Nel primo pomeriggio suona il campanello di casa.
È un mio amico, tra i più stretti, e anche compagno di scuola al liceo.
Apro e mentre sale le scale mi dice:
"Ciao, oh, ambasciator non porta pena"
Lo guardo strano e tra me e me mi chiedo che ambasciata possa portarmi.
In breve mi dice che gli ex compagni di classe - quella in cui mi pugnalarono alle spalle non ammettendomi alla maturità - vogliono ritrovarsi.
Mi fa vedere i messaggi che si sono scambiati allo smartphone, una chat di gruppo, che io non possedendo l'aggeggio non potrei vedere, e una foto di gruppo lì condivisa, di cui non conservo nessuna memoria sulla quale, oltre a me defilato e dimezzato noto subito, in prima fila, la bestia.
Con un gesto schifato gli restituisco il telefonino e giro la testa dall'altra parte.
Cerco di rimanere razionale, pur declinado l'invito, dicendo che non avrei nessun piacere, anzi, il contrario, a incontrare quella classe, pur non avendo niente in particolare contro nessuno dei miei ex compagni presi singolarmente.
Cerco di rimanere razionale, ma il vedere la foto della bestia dopo più di 30 anni fa si che la razionalità mi abbandoni e le ghiandole prendano sopravvento.
Devo aver tirato anche qualche bestemmia.
Non so quante volte ho detto che agisco egoisticamente, che non mi devono nulla.

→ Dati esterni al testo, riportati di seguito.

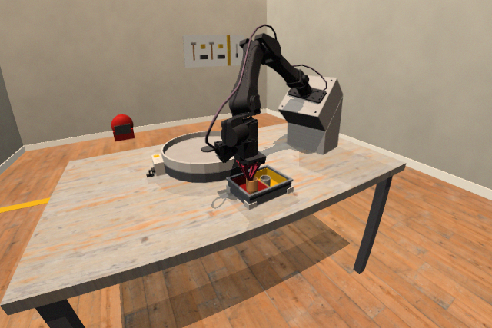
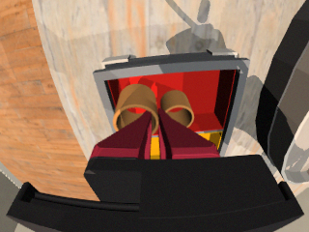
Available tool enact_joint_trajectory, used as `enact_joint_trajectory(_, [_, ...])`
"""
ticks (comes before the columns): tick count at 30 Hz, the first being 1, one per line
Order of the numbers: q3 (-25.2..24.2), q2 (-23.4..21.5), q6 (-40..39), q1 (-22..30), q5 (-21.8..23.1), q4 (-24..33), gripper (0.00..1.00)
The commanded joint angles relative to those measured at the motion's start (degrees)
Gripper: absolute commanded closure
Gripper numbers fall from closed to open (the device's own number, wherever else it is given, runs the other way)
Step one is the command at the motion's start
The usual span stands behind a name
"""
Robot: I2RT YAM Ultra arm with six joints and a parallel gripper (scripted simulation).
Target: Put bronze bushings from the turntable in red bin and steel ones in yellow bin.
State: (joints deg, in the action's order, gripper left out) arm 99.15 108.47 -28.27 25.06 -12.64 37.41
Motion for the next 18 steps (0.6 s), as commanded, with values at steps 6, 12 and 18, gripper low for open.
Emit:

Devo avergli riraccontato, dopo che nei primi momenti continuavo a ripetermi mentalmente di cambiar discorso, di parlare d'altro, ma la testa e la pancia sempre lì tornava, di tutti quegli anni in cui mi sentivo un deficiente.
Mi ricordo solo che ho finito dicendo che in quella classe al liceo loro hanno vissuto una fine, una delle tante, un rito di passaggio, ma per me è stata la fine.
Credevo che dopo l'esperienza universitaria in età adulta avanzata di essermi messo in pace, perchè mi ero dimostrato nell'unica maniera possibile, cioè facendoli, che se non riuscivo a passare esami al tempo giusto non era perchè fossi diventato improvvisamente deficiente, ma perchè c'era altro.
Invece è bastata una foto in cui si vedeva la bestia e sono ancora preda di un'unica emozione: odio odio odio odio odio odio
Anche adesso mentre sto scrivendo, ore dopo averla vista.